A limit

Félix Locas presented me this problem.

Let r(n) = \lfloor \log_2 \frac{n}{\log_2 n} \rfloor. Show that

\lim_{n \rightarrow \infty} \left( \log 2+\sum_{k=1}^{r(n)} \frac{1}{k(k+1) 2^k} \right)^n = 1.

My solution

The series \sum_{k=1}^{\infty} \frac{1}{k(k+1) 2^k} is easy to calculate. It is, for instance, the difference between the integrals of geometric series:

\sum_{k=1}^\infty \frac{1}{k(k+1) 2^k} = \sum_{k=1}^\infty \frac{1}{k 2^k} - \sum_{k=1}^\infty \frac{1}{(k+1) 2^k} = 1-\log 2.

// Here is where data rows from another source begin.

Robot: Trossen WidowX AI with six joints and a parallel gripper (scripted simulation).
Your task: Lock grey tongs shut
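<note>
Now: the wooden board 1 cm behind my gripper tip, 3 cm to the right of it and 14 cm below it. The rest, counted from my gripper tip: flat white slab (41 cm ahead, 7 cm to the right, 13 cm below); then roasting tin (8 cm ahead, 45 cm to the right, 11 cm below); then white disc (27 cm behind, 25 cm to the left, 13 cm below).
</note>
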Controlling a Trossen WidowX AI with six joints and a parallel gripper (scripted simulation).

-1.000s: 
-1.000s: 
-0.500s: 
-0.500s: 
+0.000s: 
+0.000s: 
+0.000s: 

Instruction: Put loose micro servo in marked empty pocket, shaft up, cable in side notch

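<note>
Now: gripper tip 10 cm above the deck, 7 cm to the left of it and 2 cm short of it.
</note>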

Furthermore, abbreviating r = r(n),

r^{3/2} 2^{r} \sum_{k=r+1}^\infty \frac{1}{k(k+1) 2^{k}} \le \sum_{k=0}^\infty \frac{1}{\sqrt{r} 2^k} \xrightarrow{r \rightarrow \infty} 0

implies that for n sufficiently large we have \sum_{k=r+1}^\infty \frac{1}{k(k+1) 2^{k}} < r^{-3/2} 2^{-r} and

\log 2+\sum_{k=1}^{r(n)} \frac{1}{k(k+1) 2^k} = 1-\sum_{k=r+1}^{\infty} \frac{1}{k(k+1) 2^k} \geq 1 - r^{-3/2} 2^{-r}. \qquad (*)

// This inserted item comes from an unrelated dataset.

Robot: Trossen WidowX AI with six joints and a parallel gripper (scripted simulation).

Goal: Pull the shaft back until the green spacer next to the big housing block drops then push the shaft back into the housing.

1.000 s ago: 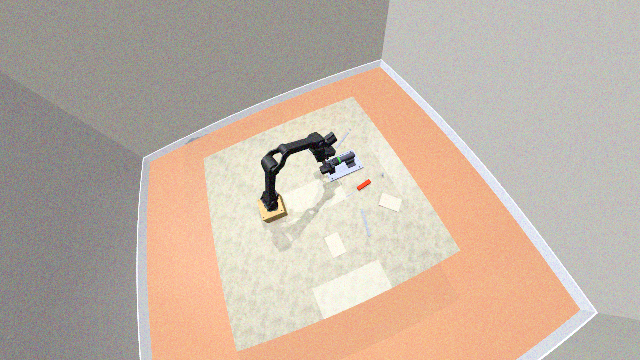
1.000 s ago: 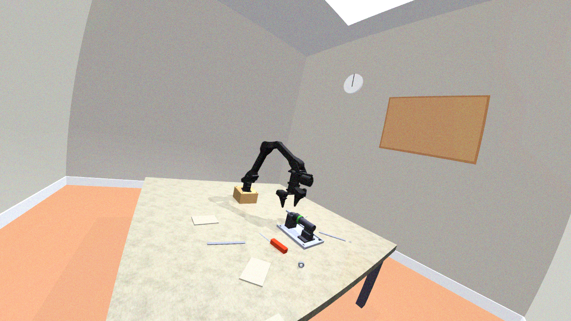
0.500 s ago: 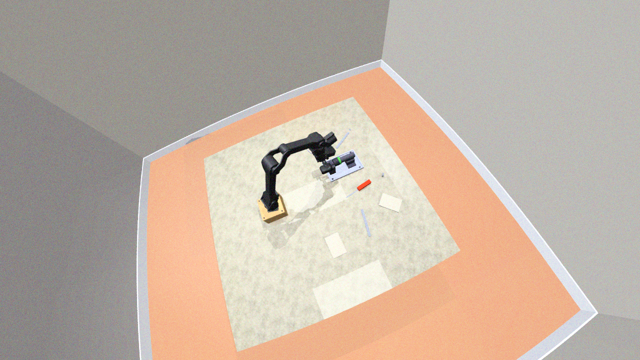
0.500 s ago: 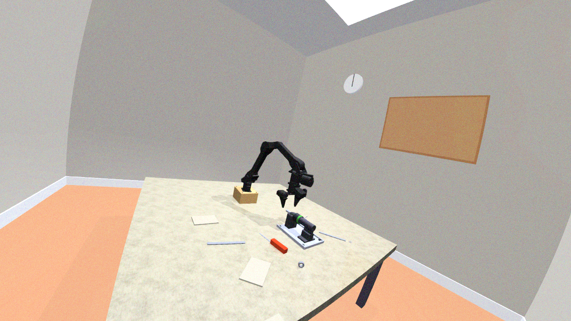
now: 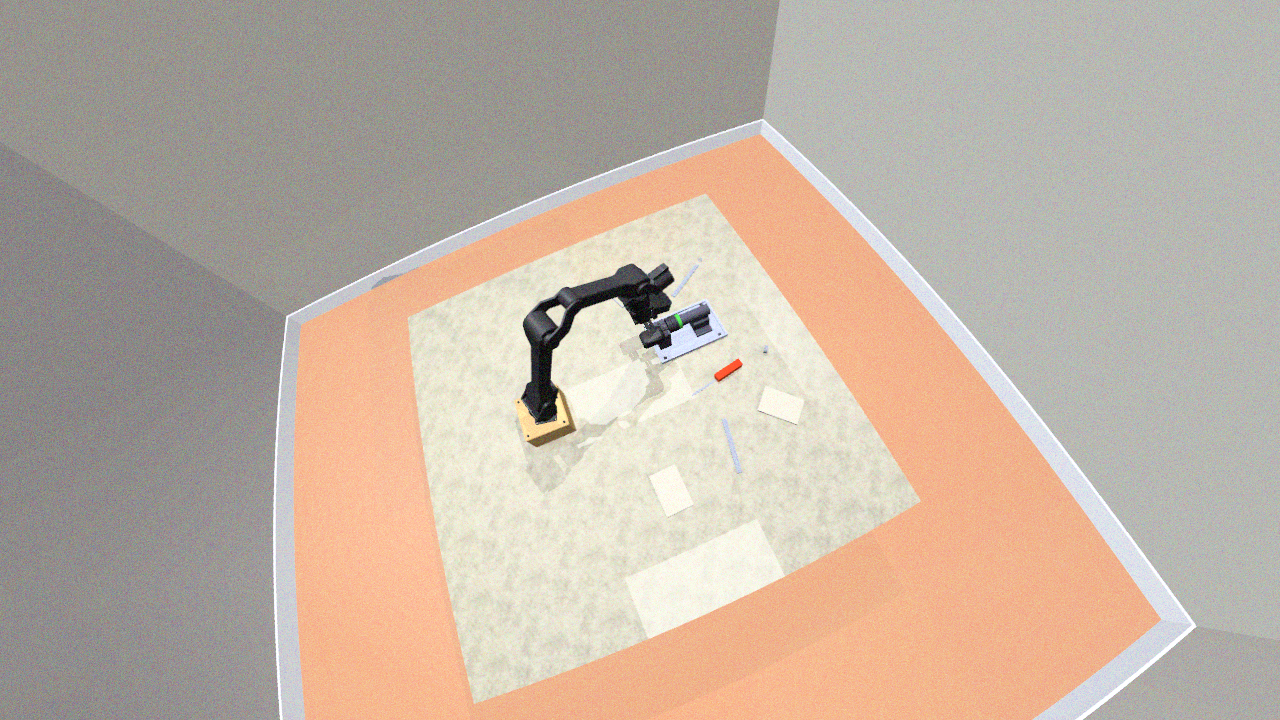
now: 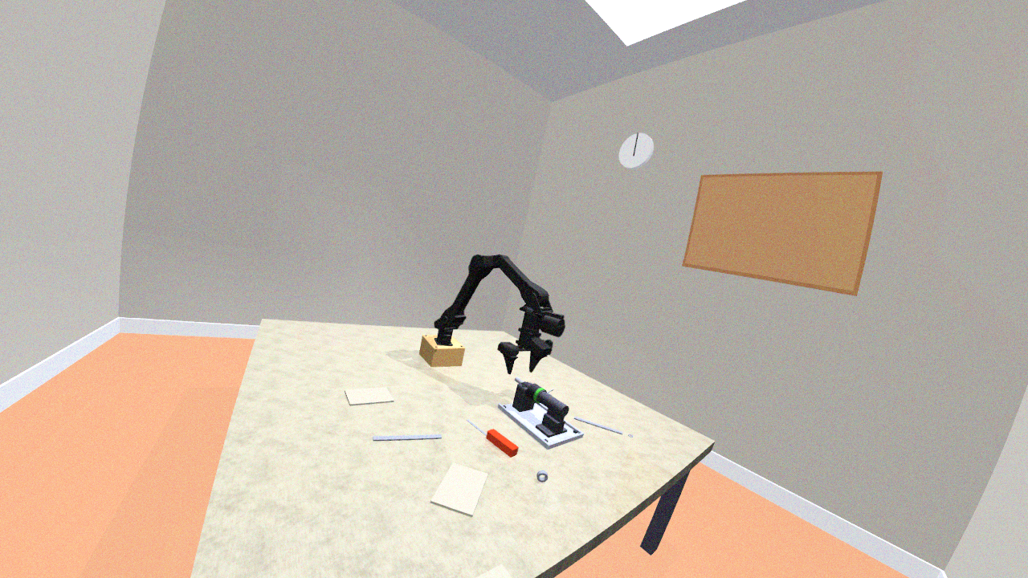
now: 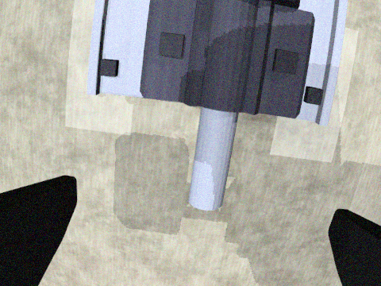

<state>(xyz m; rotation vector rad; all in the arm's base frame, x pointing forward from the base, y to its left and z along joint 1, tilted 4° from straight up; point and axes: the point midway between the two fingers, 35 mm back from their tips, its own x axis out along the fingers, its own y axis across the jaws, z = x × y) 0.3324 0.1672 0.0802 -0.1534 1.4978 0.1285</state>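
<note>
My gripper tip is 80 mm short of the grey shaft, 30 mm above it and 10 mm to the right of it. The rest, counted from my gripper tip: fixture: 130 mm ahead, 60 mm below, 20 mm to the left; then green spacer: 110 mm ahead, 30 mm below, 20 mm to the left.
</note>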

Finally, since r = \log_2 \frac{n}{\log_2 n} - \varepsilon_n for some 0 \le\varepsilon_n < 1, we have

n r^{-3/2} 2^{-r} = \frac{2^{\varepsilon_n}\log_2 n}{(\log_2 n - \log_2 \log_2 n - \varepsilon_n)^{3/2}} \rightarrow 0

which implies that

\left( 1 - r^{-3/2} 2^{-r} \right)^n \rightarrow 1.

Since also \log 2+\sum_{k=1}^{r(n)} \frac{1}{k(k+1) 2^k} \le 1 comparing this with (*) yields

\lim_{n \rightarrow \infty} \left( \log 2+\sum_{k=1}^{r(n)} \frac{1}{k(k+1) 2^k} \right)^n = 1.